- WORK INSTRUCTIONS: Restate all data exactly. No images.

- RAW DATA:
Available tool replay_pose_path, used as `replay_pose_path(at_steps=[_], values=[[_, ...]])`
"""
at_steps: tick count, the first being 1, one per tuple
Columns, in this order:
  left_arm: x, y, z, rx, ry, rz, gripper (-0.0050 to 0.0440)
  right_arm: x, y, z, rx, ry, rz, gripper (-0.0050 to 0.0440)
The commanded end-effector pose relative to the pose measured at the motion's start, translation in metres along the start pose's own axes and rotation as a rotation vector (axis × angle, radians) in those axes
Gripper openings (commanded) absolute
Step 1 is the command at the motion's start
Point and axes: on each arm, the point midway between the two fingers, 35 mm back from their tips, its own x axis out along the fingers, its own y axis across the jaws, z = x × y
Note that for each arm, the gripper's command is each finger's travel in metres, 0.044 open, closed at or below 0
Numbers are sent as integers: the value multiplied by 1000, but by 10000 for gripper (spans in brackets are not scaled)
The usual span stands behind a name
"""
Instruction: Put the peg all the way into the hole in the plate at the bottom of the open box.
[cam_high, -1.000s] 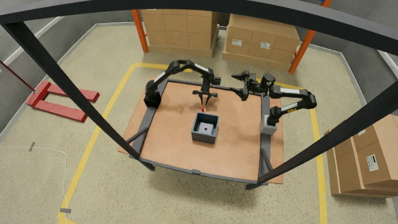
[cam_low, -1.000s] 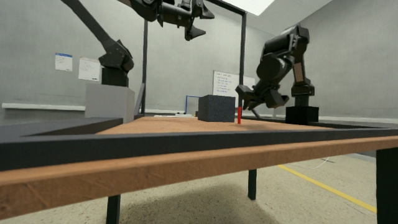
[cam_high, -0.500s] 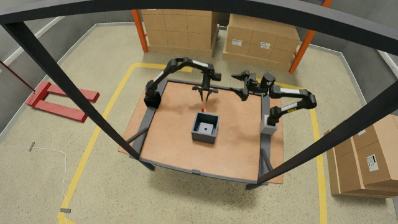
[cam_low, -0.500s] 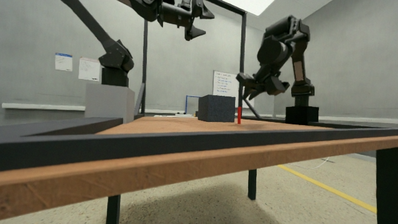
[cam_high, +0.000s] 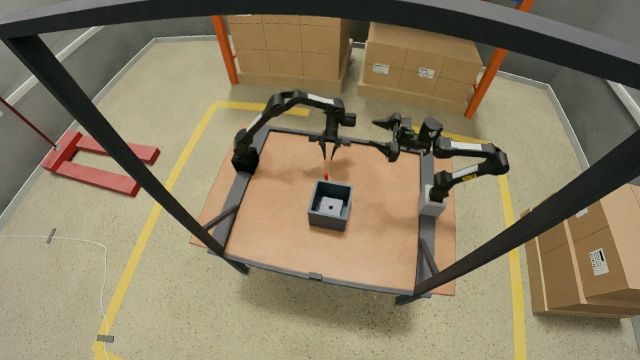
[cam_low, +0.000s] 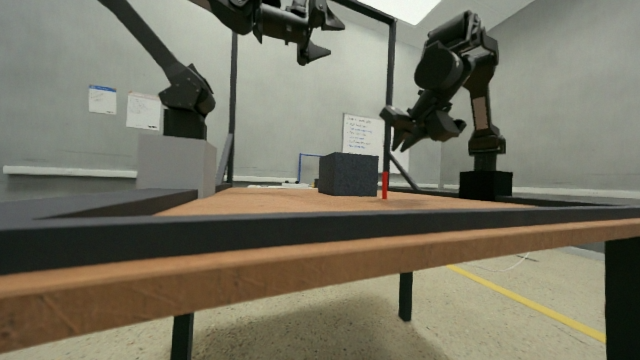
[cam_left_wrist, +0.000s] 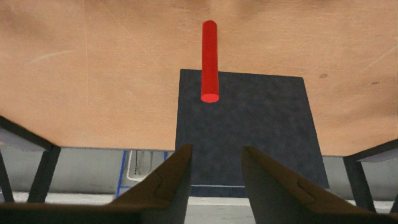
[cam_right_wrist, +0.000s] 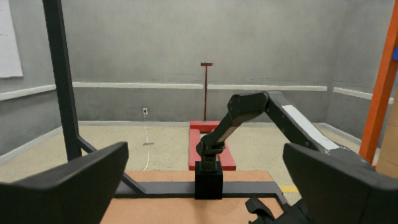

- OUTPUT BELOW:
Available tool replay_pose_path, used as `replay_pose_path(at_steps=[_], values=[[_, ...]])`
"""
at_steps: tick count, the first being 1, one per tuple
Columns, in this order:
  left_arm: x, y, z, rx, ry, rz, gripper (-0.0050 to 0.0440)
  right_arm: x, y, z, rx, ry, rz, gripper (-0.0050 to 0.0440)
The commanded end-effector pose relative to the pose measured at the motion's start, translation in metres along the start pose's own axes and rotation as a rotation vector (axis × angle, radians) in those axes
Gripper openings (commanded) absolute
Step 1 is the command at the motion's start
Point and axes: on each arm, the point midway between the two fingers, 35 mm back from their tips, its own x axis out along the fingers, its own y axis across the jaws, z = x × y
Note that for each arm, the gripper's command is each finger's travel in metres, 0.044 open, closed at or below 0
Numbers are sent as integers: the value multiplied by 1000, but by 10000 for gripper (spans in brackets are not scaled)
The usual span stands behind a name
"""
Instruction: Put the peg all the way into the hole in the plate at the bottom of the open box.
[cam_high, -1.000s] 
[cam_low, -1.000s] 
[cam_high, -0.500s] 
[cam_low, -0.500s] 
[cam_high, +0.000s] 
[cam_low, +0.000s] 
[cam_left_wrist, +0.000s] 
[cam_right_wrist, +0.000s] 

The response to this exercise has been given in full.